The nucleus has been the target of many early studies in CNN segmentation. Investigators have successfully used several unique approaches and architectures to identify nuclear ROIs. For example, a PMap approach using CNNs gauges the probability of each pixel’s proximity, according to its intensity, to cell nuclei to determine nuclei locations [30]. Alternatively, Mask R-CNN utilizes a region proposal network, first zeroing in on the areas that may contain nuclei and iteratively finding their exact boundaries for nuclei detection [31].

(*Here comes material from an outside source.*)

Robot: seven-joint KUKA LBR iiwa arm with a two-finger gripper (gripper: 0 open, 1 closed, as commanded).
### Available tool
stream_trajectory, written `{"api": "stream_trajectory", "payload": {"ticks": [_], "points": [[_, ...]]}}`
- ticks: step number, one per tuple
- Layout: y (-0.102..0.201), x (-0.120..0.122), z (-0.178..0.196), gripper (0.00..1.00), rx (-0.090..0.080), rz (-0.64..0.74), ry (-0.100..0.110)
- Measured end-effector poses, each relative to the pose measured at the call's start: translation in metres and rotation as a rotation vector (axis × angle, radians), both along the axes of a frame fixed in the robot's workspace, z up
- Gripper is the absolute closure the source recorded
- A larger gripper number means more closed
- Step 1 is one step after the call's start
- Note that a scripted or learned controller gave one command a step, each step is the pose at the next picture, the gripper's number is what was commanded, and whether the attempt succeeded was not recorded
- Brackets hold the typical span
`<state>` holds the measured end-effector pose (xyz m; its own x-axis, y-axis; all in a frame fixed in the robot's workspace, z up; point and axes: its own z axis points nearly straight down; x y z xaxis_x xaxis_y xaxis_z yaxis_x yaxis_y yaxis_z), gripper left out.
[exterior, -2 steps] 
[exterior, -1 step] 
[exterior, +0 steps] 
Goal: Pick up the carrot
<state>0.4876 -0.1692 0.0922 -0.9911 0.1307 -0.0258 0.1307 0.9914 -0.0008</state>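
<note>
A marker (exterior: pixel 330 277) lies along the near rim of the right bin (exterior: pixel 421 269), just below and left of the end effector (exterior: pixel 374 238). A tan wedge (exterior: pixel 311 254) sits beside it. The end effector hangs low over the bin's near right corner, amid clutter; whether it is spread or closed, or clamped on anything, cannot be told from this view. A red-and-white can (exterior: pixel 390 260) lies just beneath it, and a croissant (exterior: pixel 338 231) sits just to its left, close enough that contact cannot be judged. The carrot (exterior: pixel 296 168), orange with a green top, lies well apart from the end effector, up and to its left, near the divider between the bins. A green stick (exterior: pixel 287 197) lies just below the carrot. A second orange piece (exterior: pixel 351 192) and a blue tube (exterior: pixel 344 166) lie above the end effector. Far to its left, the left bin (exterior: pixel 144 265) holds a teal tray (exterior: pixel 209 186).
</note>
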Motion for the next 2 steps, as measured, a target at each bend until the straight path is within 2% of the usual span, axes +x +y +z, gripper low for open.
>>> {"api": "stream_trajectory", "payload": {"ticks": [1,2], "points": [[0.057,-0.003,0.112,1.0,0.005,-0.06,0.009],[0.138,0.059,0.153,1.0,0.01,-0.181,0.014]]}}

In addition to cellular features, detection of unique cellular phenomena, such as mitoses, is enabled by CNN segmentation. A standard method for quantifying mitotic figures is the mitotic count. Counting mitoses requires the pathologist to (1) identify the tumor region with highest mitotic activity, (2) differentiate mitoses from nuclear pyknosis, and (3) count mitotic events in at least ten representative, non-overlapping high-power fields. Each of these challenges is both time-consuming and highly prone to interobserver variability. DL networks that use spatial context to identify mitosis using a max pooling CNN have achieved significant success in mitosis identification [32]. A CNN feature set combined with domain-specific handcrafted features gave rise to a computationally economical model which successfully identified mitosis [27].

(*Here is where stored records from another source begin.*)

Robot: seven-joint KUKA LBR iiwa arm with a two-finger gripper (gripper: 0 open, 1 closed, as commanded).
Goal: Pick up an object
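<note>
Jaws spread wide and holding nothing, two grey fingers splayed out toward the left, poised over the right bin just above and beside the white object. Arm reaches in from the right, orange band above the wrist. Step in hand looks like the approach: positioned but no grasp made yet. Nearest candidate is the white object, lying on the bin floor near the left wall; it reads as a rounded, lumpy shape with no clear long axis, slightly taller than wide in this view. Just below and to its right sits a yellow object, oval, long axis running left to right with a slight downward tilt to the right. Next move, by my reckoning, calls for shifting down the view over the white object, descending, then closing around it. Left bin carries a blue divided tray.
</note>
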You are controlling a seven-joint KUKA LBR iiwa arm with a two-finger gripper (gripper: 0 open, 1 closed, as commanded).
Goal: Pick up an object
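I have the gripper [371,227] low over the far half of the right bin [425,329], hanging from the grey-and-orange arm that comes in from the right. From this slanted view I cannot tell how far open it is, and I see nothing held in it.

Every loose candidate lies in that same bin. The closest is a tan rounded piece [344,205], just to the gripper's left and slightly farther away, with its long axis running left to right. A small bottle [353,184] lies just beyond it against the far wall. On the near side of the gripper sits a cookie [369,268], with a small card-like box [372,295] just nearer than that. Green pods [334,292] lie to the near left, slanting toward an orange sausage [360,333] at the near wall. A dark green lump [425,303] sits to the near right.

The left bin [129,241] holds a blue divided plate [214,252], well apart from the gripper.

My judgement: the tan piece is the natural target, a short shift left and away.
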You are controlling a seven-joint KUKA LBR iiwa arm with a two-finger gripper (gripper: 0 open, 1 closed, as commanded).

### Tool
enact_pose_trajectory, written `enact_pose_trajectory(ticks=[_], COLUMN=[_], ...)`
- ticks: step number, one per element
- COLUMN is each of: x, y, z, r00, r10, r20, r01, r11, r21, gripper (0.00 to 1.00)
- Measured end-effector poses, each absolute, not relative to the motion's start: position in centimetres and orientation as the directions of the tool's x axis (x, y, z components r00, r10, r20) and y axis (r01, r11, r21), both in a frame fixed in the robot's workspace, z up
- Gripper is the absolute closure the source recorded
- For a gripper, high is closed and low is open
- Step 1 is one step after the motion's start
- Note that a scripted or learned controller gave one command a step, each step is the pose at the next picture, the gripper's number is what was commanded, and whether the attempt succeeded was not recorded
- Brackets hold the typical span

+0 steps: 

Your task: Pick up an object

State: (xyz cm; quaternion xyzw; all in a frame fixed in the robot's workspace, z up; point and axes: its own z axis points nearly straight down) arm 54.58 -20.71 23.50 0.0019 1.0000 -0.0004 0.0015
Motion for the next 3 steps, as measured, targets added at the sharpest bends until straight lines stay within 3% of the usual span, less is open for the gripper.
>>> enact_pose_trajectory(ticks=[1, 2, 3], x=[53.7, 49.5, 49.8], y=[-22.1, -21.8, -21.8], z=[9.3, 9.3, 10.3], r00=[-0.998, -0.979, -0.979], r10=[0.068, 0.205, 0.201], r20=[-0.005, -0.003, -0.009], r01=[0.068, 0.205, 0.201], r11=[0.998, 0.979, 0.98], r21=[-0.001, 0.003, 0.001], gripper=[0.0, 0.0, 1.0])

CNNs have also been used to identify broad areas that contain multiple ROIs. For instance, to recognize tissue alternations of nonalcoholic fatty liver disease, a CNN model attained almost 95% accuracy, paving the way for more feasible and rapid diagnosis [33]. A CNN trained on patch annotations to identify ROIs and post-process the segmentation with a fully connected conditional random field can be used to build a generalizable method for identifying regions of diagnostic relevance in histology images [34].

Artifact Discovery

There are a variety of artifacts in histology slides that can impede accurate computational diagnosis and hamper experts when using digitized WSIs. To address this challenge, CNNs can be used as quality control and correction tools. For example, a tool trained on different amounts of blurry histology and immunohistochemistry images can reliably identify artifactual ROIs. Tools such as these may soon be integrated with scanners to automatically re-scan artifactual ROIs and optimize the preparation process prior to pathologist interpretation [35].

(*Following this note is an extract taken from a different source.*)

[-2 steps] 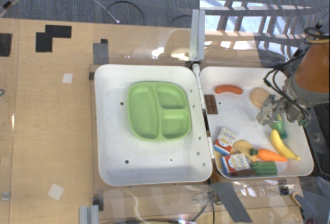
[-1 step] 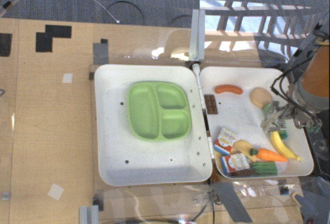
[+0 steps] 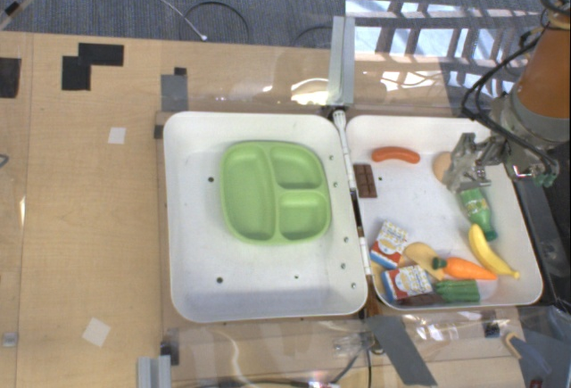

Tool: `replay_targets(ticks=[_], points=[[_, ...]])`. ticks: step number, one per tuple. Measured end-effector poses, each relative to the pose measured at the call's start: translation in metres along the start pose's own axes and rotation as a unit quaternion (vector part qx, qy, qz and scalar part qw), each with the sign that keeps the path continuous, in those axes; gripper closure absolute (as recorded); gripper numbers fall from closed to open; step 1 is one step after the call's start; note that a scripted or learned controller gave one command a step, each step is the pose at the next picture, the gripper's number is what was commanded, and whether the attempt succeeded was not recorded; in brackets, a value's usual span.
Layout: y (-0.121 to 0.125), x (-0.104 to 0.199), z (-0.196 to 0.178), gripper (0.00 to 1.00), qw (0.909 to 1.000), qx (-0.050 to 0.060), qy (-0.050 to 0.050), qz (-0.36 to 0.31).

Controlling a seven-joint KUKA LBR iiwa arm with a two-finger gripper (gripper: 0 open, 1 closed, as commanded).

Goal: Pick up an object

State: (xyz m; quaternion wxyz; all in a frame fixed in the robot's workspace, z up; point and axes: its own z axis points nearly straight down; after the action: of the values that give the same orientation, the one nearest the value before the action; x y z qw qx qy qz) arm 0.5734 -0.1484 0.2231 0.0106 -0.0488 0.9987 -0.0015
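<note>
The hand (image 3: 465, 170) hangs just above the green bottle (image 3: 477, 210).

Left bin (image 3: 192, 288): the green divided plate (image 3: 273, 191) lay mid-floor, with bare white floor all round it, widest along the near edge.
Right bin (image 3: 406, 190): its middle floor was open between the sausage (image 3: 394, 155) and the carton (image 3: 390, 241).
Near right corner: crowded with the carton, a second pack (image 3: 409, 282), carrot (image 3: 468, 269), banana (image 3: 492, 251) and a green piece (image 3: 458, 292), touching or overlapping.
Far right side: gripper (image 3: 468, 165) hung over the green bottle (image 3: 475, 209), beside a tan round item (image 3: 442, 165).
Divider: a brown bar (image 3: 364, 181) lay beside the rim.
</note>
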Motion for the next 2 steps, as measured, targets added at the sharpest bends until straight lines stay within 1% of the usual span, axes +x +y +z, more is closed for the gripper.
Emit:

Classification (Diagnosis and Grading)

Diagnosis and grading are classification tasks conducted by the pathologist in daily practice. There are many examples of CNNs achieving success in this domain, showcasing the potential to reduce interpathologist discordance and hasten accurate diagnosis. For example, a CNN-based method presented an accuracy of 98% when using confidence-based scoring from a deep network to classify histology tissue of skin cancer into four main classes [36]. Another model, performing predictions on patches of WSIs using CNNs and subsequently aggregating these, was able to deliver whole slide classification close to pathologist decisions for subtypes of cancers [37]. Extending the classification paradigm, tumor grades can be identified using CNNs, as is evidenced by studies in the kidney [38], brain [39], and prostate [40]. A CNN training framework with the relevant labeled images can go a step further and directly prognosticate using WSIs from cancer [41].

Summary

This is an exciting time in pathology diagnostics. CNNs are powerful tools for complex image analysis, making them ideal for digital pathology applications. The workflow of CNN development on WSIs has several challenges, and the perspective of the pathologist is welcome at every stage of model development. As it is widely deployed and adopted in clinical settings, WSI technology will allow pathologists to rapidly access and share images easily. Once well integrated with clinical workflows, WSI will be increasingly used in CNNs and AI applications for feature selection, tumor diagnosis, tumor grading, and developing image-based prognostic assays. Progress in CNN- and AI-based tool development will be further accelerated as overall WSI adoption for primary diagnosis and other clinical applications moves forward.